Spears uses music to ‘send letters’ to listeners
by By CHRISTY ARMSTRONG Banner Staff Writer
May 13, 2013 | 1047 views | 0 0 comments | 7 7 recommendations | email to a friend | print
Jillian Spears
Jillian Spears
Jillian Spears said she lives to express herself through music and art. Though things like music and art classes can make them sound like lofty things, she said it is simple.

“My main focus in life is as a musician,” she said before listing some of her other creative endeavors.

Spears is a 22-year-old senior at Lee University who is majoring in art and minoring in theater. As she counts down the days to her graduation in July, she said she does not have any concrete plans.

She does know she plans to continue music.

She can be found on local music event posters for “The Mailboxes,” the name under which she and a few friends perform as a band.

The Mailboxes’ name came to be when Spears jokingly pointed out a mailbox to someone while trying to choose a band name. The name stuck, and she said it made sense because writing songs can be just as personal as what you might write to stick in a mailbox.

“Songs are kind of like letters that you send to people,” she said.

Spears, who has lived in Cleveland since she was 7, got an early start in music.

She said music has always been a part of her life, listening to her mother play the piano and beginning to sing in church around the age of 3.

When she started second grade in school, she also started taking piano lessons. In high school, she began performing on her own as The Mailboxes, with friends occasionally playing with her for concerts, which continued until she hit college.

She chose to attend Lee University because her parents and a couple of her older siblings had attended, and it had a good music program.

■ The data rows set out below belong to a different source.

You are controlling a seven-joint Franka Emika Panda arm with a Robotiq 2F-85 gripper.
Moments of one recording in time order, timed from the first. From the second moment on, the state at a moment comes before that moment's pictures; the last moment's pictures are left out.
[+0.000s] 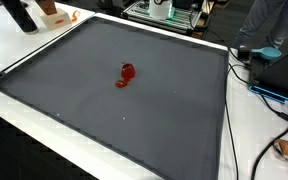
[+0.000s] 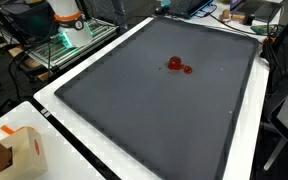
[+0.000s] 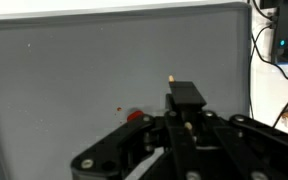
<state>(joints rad) 0.05 -0.35 0.03 -2.04 0.19 1.59 0.13</state>
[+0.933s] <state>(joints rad) 0.02 -0.17 -0.05 -2.03 0.34 1.79 -0.09</state>
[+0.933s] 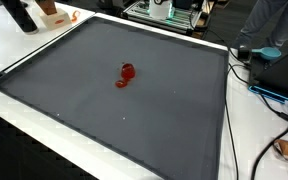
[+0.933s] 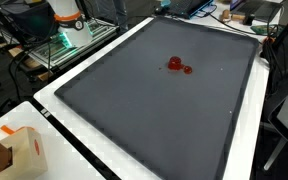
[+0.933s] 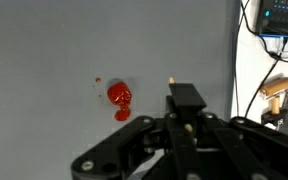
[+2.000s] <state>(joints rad) -0.07 0.19 -0.07 -2.03 0.81 2.10 -0.55</state>
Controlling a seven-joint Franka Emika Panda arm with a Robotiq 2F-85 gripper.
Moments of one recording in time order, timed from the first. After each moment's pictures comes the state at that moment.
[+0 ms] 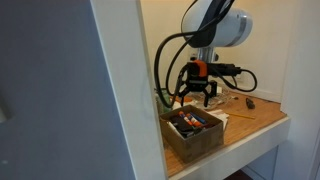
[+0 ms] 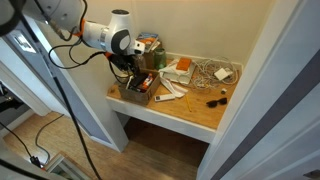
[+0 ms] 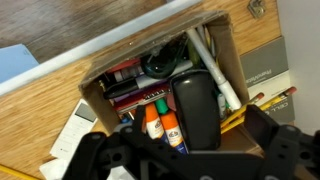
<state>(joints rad) 0.12 0.23 0.11 -2.10 0.14 2.44 0.45</state>
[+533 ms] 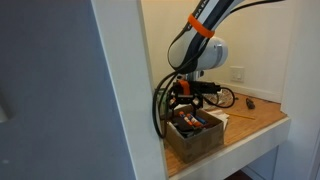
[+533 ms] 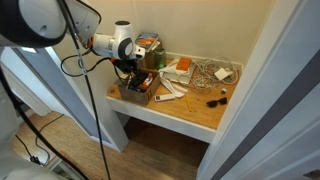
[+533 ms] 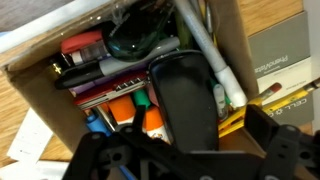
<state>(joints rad) 0.21 0.45 0.06 -1.93 0.06 2.51 0.53</state>
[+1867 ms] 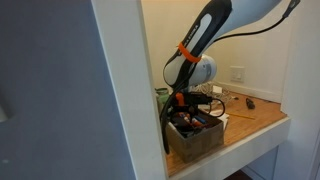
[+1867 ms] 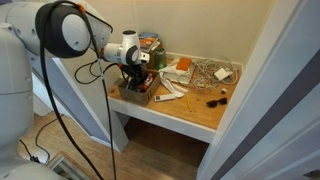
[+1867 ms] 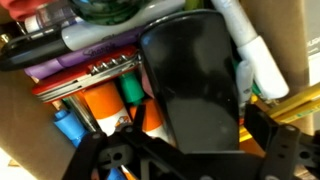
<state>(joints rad) 0.26 0.65 0.00 -1.75 0.06 2.53 0.53</state>
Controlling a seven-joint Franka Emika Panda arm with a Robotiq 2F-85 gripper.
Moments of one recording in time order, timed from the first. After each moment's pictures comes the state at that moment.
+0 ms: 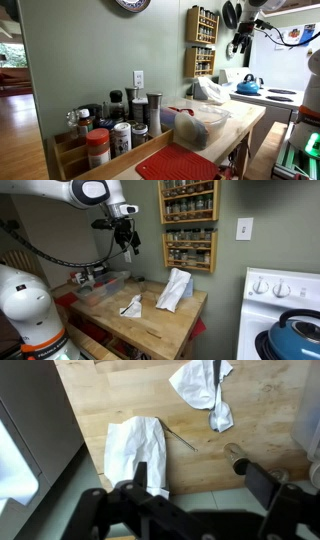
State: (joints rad) arm -0.14 -0.73 -0.20 -2.46 -0.10 1.94 -0.16
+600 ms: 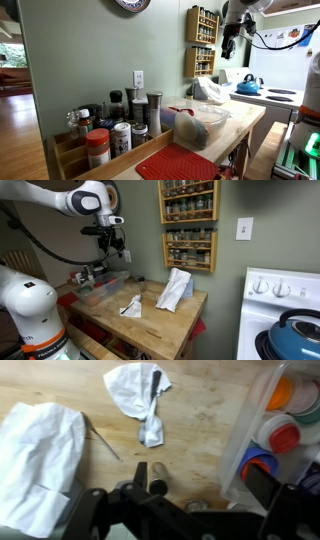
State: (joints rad) arm 0.06 -0.71 -0.05 -2.53 0.04 1.94 -0.20
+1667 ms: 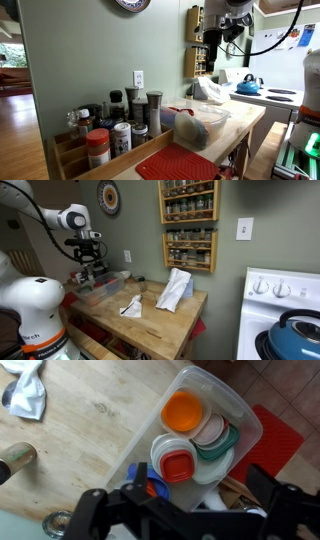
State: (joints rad) arm 0.34 -0.47 0.18 -2.48 0.20 2.04 -0.22
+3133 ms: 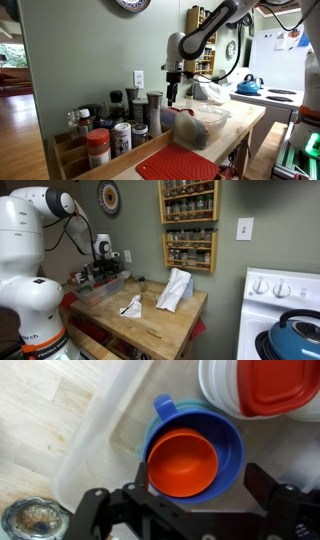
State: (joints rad) arm 0.28 0.27 0.23 -2.14 0.00 2.45 -0.08
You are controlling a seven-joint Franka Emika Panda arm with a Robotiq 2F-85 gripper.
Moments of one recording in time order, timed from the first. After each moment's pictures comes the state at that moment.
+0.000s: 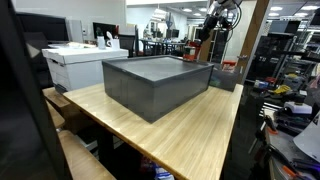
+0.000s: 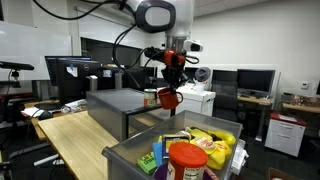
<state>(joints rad) -0.42 0.28 -0.19 -1.71 0.40 2.07 -0.58</state>
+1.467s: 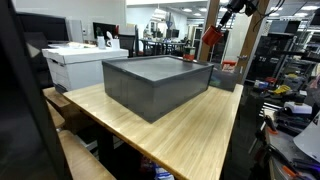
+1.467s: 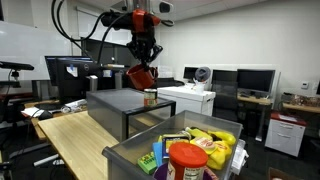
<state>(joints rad) -0.30 -0.19 -0.33 -2.08 0.40 2.05 -0.96</state>
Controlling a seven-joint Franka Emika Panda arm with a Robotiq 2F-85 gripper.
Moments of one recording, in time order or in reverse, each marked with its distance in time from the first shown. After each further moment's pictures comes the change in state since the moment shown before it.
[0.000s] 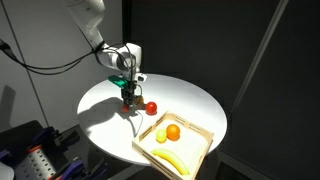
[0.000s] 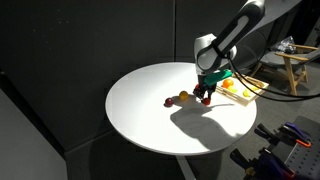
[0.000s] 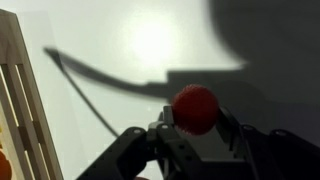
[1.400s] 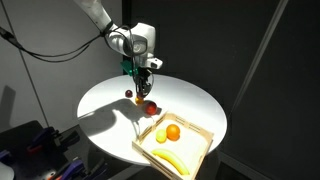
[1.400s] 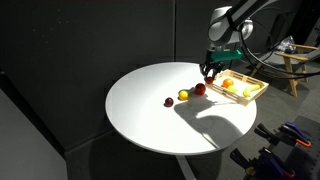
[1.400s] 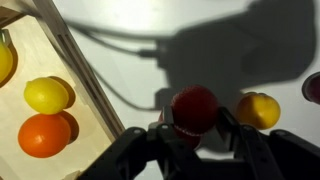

She entered college as a freshman planning to earn a degree in music. But, to her surprise, doors kept opening up for her to sing and play piano with The Mailboxes.

She ultimately decided to change her major to art so she could focus on her personal music performance and learn to exercise her creativity through other types of art.

Her studies in art have had her focusing on oil painting, and her studies in theater have allowed her to gain experience with acting.

Spears performed the lead role of Eliza as the understudy in a university production of “My Fair Lady” and worked with other students to write lines and song lyrics for “Lessons,” an original student-produced play that centered around music.

She and her bandmates in The Mailboxes have continued to see success. They independently recorded their first album, “Red Flags,” in January and performed in a variety of venues in the Chattanooga and Nashville areas.

As a Christian, she said she plans to keep trusting God with her postcollege plans and not spend a lot of time worrying about what comes after she turns the tassel of her funny-looking graduation hat from one side to the other.

“It’s definitely not the way the world would want you to think about it,” Spears said.

Spears likens the style of her music to artists like Regina Spektor and Ingrid Michaelson. While she doesn’t categorize her music as being part of the Christian genre, she said her faith impacts how she writes the songs she sings. Even if a song is about a breakup, she said there is still a hint of positivity in her lyrics.

“Even if a song is sad, I try to add something about the hope of God,” Spears said.

In addition to The Mailboxes, Spears also teaches private piano lessons. She said her hope is move toward launching a career as a touring music artist, even if her plans include continuing to teach along the way.

The hope she tries to inject in her songwriting will keep her going even if she graduates from college this summer without knowing exactly which road to take, she added.